_PROMPT_.
This exercise calls for the line with "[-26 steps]", the line with "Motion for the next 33", and all lines between them in the material below, output exactly and with no other lines.

_GIVEN ENTRIES_.
* * * *
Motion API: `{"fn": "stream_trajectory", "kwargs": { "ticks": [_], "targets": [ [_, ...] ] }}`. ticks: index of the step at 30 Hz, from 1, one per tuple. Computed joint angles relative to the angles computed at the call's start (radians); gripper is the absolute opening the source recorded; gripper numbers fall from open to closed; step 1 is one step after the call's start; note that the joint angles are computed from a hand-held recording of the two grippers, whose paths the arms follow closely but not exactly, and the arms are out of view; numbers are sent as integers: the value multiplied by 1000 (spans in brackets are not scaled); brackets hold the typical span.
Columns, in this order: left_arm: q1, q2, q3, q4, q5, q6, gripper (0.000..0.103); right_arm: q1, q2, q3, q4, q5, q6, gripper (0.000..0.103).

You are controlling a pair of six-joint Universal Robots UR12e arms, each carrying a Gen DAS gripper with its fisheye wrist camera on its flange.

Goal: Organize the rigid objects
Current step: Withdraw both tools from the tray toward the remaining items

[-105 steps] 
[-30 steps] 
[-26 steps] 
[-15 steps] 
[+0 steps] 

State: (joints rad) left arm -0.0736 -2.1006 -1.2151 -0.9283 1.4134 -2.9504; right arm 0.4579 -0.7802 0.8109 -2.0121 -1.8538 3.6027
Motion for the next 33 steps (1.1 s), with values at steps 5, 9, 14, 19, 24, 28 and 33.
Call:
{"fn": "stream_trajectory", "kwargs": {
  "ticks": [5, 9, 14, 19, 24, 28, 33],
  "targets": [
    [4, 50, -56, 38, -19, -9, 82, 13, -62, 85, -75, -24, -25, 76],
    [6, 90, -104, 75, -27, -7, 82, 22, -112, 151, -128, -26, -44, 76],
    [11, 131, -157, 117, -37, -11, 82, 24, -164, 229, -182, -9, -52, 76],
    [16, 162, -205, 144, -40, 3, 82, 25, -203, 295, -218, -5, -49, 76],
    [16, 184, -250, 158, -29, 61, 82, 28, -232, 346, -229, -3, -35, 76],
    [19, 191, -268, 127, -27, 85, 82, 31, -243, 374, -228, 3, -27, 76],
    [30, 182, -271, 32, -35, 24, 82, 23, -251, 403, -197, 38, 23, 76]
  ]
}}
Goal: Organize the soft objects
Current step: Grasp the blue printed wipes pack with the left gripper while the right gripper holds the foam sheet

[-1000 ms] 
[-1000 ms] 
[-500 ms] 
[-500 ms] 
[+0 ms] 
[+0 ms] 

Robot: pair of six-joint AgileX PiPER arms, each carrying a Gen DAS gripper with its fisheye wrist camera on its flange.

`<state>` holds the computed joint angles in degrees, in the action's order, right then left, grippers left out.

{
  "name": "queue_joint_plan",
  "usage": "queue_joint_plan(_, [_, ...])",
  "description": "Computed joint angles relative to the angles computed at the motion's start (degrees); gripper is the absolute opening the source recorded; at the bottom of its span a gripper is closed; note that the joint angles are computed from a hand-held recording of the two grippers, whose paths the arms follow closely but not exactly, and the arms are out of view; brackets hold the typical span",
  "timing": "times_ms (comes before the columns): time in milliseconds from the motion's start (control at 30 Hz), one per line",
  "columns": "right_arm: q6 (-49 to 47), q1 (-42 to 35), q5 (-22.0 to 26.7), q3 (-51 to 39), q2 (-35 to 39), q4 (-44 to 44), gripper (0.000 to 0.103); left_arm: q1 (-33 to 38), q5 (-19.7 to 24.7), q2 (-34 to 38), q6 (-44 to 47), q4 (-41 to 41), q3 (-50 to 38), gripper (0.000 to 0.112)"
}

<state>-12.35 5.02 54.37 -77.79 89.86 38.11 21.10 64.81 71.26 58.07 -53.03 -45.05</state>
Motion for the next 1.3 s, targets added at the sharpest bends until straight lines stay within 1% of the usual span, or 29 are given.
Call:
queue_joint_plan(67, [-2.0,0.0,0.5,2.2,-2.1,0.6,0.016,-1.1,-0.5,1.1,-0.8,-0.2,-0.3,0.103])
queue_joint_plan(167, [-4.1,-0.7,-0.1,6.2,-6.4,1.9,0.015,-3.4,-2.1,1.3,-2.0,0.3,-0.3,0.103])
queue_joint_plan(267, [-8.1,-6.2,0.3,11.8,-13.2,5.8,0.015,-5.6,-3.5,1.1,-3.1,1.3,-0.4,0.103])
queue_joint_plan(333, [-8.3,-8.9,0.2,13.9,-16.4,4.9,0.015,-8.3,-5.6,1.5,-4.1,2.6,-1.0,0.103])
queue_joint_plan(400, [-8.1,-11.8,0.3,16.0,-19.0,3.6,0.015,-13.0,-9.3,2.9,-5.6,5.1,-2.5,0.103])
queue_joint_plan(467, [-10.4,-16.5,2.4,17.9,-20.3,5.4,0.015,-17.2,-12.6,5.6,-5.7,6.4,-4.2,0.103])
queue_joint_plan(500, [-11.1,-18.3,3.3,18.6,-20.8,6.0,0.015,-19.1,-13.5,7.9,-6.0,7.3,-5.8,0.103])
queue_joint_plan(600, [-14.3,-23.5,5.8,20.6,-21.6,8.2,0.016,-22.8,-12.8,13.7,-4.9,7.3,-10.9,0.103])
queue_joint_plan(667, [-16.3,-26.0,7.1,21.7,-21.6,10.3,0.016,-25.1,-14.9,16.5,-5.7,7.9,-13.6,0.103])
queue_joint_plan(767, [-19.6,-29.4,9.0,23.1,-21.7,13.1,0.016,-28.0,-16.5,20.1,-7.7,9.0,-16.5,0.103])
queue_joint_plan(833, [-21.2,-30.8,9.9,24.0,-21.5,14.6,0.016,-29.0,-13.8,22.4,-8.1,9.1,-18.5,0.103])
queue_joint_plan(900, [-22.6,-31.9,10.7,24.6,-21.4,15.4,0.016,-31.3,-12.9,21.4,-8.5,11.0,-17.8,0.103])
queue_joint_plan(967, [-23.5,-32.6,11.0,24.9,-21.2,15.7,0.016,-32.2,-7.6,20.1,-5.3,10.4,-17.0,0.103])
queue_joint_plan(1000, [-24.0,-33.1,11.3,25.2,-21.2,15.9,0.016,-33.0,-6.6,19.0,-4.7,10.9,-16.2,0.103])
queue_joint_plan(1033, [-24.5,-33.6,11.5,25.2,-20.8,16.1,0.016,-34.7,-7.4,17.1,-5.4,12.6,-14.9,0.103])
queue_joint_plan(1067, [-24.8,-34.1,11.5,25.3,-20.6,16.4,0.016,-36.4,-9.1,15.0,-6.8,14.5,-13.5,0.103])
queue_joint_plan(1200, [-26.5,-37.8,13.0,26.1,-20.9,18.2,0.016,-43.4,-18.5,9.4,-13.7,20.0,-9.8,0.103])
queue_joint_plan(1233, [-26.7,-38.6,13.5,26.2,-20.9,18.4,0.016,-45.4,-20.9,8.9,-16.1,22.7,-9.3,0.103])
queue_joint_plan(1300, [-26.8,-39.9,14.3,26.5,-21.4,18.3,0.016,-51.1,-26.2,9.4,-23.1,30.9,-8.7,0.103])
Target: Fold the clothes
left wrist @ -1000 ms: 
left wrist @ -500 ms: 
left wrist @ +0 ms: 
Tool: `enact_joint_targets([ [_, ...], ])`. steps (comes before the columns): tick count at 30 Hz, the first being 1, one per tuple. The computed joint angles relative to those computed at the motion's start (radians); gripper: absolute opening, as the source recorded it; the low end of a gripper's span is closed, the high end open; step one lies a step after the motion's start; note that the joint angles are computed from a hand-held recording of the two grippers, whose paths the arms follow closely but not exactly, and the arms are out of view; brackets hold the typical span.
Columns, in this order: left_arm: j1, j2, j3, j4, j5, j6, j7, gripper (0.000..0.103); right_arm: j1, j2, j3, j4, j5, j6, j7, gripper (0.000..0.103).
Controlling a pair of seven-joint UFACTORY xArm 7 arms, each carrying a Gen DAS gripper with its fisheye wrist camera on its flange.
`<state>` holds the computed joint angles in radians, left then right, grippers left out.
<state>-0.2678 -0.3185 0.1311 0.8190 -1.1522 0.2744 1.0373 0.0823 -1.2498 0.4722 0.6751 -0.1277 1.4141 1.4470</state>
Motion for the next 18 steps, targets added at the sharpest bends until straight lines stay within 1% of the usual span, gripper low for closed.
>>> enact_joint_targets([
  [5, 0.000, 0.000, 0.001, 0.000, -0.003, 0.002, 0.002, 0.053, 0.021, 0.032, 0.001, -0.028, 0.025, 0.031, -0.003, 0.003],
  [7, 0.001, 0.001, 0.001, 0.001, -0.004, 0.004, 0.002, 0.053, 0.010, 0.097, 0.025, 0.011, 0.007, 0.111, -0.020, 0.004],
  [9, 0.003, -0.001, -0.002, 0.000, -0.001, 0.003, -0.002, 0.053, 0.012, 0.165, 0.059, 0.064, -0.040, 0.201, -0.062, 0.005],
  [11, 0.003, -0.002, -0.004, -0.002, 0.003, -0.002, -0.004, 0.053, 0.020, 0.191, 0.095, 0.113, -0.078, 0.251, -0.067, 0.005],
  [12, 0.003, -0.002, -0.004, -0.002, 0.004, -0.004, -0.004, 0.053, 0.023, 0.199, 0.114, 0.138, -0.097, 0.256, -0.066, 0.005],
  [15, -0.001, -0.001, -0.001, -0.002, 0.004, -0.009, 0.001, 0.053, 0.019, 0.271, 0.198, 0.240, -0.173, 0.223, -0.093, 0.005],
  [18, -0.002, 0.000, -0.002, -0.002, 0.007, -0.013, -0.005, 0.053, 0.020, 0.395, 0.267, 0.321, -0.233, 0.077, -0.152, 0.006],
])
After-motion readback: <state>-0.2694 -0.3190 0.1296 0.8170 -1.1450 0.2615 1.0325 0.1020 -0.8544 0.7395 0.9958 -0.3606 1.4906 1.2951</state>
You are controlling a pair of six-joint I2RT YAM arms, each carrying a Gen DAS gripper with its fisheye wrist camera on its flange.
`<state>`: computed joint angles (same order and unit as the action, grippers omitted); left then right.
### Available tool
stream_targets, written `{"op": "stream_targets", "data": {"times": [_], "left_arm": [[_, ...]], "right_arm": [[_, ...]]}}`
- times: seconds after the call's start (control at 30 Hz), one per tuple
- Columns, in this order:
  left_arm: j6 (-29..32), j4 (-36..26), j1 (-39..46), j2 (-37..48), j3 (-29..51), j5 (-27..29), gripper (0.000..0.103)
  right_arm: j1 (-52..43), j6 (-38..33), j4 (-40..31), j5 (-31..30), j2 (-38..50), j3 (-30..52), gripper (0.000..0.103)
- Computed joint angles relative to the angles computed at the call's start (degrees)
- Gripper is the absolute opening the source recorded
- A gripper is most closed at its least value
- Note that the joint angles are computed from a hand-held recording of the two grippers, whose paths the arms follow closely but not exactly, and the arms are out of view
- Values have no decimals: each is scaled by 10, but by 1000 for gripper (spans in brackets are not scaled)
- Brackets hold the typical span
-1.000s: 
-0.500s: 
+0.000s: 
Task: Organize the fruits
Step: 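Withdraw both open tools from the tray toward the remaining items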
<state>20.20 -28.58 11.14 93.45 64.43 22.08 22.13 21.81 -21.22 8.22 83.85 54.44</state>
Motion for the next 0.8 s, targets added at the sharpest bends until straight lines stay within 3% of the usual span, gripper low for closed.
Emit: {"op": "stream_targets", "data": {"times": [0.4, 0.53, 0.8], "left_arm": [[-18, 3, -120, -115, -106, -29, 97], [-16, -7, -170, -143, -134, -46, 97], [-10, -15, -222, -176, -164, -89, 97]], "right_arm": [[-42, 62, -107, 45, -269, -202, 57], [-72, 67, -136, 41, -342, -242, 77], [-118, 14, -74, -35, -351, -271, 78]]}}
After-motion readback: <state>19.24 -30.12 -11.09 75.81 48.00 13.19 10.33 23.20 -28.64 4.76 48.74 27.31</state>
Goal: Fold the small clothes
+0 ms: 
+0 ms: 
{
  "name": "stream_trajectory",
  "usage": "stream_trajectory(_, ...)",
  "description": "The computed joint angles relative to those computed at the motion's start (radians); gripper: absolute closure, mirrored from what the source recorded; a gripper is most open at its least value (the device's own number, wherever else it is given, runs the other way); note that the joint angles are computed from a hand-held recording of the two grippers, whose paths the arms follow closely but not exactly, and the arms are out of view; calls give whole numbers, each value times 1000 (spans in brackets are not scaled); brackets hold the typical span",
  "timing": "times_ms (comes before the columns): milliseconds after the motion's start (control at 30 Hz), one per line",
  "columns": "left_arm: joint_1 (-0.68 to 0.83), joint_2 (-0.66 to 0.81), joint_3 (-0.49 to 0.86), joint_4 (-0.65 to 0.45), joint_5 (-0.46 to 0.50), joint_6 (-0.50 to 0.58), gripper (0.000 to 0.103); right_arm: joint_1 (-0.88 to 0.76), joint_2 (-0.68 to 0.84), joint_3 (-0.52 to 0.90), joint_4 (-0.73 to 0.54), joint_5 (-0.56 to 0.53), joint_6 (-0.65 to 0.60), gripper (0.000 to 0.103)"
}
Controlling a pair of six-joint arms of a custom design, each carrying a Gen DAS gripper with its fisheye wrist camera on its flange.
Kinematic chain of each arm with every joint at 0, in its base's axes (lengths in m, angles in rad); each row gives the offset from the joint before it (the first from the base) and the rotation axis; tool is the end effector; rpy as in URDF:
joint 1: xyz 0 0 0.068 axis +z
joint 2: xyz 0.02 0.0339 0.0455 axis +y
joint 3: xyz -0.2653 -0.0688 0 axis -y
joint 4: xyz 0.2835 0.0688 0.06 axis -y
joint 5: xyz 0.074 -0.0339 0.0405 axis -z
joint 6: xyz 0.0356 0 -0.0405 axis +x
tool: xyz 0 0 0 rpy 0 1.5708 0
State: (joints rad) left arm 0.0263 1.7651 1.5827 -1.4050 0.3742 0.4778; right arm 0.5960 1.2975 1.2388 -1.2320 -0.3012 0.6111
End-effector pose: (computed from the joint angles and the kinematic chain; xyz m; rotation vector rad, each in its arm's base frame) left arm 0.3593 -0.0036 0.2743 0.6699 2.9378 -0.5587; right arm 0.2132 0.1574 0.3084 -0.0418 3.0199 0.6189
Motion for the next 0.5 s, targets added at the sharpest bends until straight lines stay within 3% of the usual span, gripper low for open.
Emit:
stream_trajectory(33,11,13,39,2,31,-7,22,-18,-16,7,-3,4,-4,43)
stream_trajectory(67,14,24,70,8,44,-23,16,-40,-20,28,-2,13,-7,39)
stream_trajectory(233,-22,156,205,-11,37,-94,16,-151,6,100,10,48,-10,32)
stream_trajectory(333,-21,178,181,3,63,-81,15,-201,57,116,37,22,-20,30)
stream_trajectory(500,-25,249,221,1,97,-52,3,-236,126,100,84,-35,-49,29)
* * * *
_ANSWER BOX_.
[-26 steps] 
[-15 steps] 
[+0 steps] 

State: (joints rad) left arm -0.0736 -2.1006 -1.2151 -0.9283 1.4134 -2.9504; right arm 0.4579 -0.7802 0.8109 -2.0121 -1.8538 3.6027
Motion for the next 33 steps (1.1 s), with values at steps 5, 9, 14, 19, 24, 28 and 33.

This exercise has been worked through to completion.